Task brief: Would you set down the data below exactly as shown?

-- Opening Marker --

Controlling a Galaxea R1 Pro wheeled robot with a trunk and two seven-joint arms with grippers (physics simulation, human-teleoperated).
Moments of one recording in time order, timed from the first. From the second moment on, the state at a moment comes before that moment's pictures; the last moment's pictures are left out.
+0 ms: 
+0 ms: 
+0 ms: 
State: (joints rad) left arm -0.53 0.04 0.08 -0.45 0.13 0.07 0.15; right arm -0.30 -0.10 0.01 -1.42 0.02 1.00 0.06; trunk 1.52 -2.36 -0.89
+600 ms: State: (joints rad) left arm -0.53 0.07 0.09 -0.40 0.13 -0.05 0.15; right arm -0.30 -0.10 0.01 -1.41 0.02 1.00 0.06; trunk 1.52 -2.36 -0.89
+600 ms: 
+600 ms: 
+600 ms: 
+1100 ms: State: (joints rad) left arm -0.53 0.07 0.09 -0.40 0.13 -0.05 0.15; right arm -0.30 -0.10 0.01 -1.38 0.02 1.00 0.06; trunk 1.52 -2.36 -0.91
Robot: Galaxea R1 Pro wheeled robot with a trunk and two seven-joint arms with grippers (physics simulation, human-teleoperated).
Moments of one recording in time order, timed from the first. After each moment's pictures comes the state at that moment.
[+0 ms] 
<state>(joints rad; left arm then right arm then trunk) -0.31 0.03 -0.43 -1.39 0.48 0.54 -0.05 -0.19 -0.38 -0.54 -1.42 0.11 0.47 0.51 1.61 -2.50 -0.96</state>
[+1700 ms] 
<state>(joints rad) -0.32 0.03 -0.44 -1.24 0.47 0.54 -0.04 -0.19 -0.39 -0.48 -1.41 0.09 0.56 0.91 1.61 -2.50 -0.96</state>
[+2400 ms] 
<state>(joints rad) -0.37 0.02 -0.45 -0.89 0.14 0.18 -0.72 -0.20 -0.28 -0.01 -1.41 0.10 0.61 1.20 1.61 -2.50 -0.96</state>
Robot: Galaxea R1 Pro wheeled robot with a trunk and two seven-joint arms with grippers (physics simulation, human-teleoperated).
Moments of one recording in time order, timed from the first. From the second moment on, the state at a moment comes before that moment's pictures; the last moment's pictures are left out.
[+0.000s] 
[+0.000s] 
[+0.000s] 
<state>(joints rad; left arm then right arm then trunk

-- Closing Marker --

Solution to this exercise:
Controlling a Galaxea R1 Pro wheeled robot with a trunk and two seven-joint arms with grippers (physics simulation, human-teleoperated).
Moments of one recording in time order, timed from the first. From the second moment on, the state at a moment comes before that moment's pictures; the last moment's pictures are left out.
+0 ms: 
+0 ms: 
+0 ms: 
State: (joints rad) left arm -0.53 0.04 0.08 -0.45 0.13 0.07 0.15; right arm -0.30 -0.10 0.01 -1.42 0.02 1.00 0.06; trunk 1.52 -2.36 -0.89
+600 ms: State: (joints rad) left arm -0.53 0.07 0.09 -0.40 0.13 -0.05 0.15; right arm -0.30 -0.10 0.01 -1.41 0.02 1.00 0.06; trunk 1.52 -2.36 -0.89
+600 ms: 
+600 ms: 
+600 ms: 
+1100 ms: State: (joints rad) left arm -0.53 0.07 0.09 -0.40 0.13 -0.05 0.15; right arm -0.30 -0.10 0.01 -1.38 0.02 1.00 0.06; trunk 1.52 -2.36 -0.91
Robot: Galaxea R1 Pro wheeled robot with a trunk and two seven-joint arms with grippers (physics simulation, human-teleoperated).
Moments of one recording in time order, timed from the first. After each moment's pictures comes the state at that moment.
[+0 ms] 
<state>(joints rad; left arm then right arm then trunk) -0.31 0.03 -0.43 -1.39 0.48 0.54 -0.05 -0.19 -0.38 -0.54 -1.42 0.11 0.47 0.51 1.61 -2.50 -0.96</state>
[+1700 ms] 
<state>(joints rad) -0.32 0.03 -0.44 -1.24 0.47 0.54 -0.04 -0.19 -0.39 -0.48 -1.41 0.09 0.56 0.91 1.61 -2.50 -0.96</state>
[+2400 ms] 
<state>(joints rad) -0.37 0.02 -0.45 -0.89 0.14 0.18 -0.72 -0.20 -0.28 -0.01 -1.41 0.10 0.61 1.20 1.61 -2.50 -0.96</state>
Robot: Galaxea R1 Pro wheeled robot with a trunk and two seven-joint arms with grippers (physics simulation, human-teleoperated).
Moments of one recording in time order, timed from the first. From the second moment on, the state at a moment comes before that moment's pictures; the last moment's pictures are left out.
[+0.000s] 
[+0.000s] 
[+0.000s] 
<state>(joints rad; left arm then right arm then trunk

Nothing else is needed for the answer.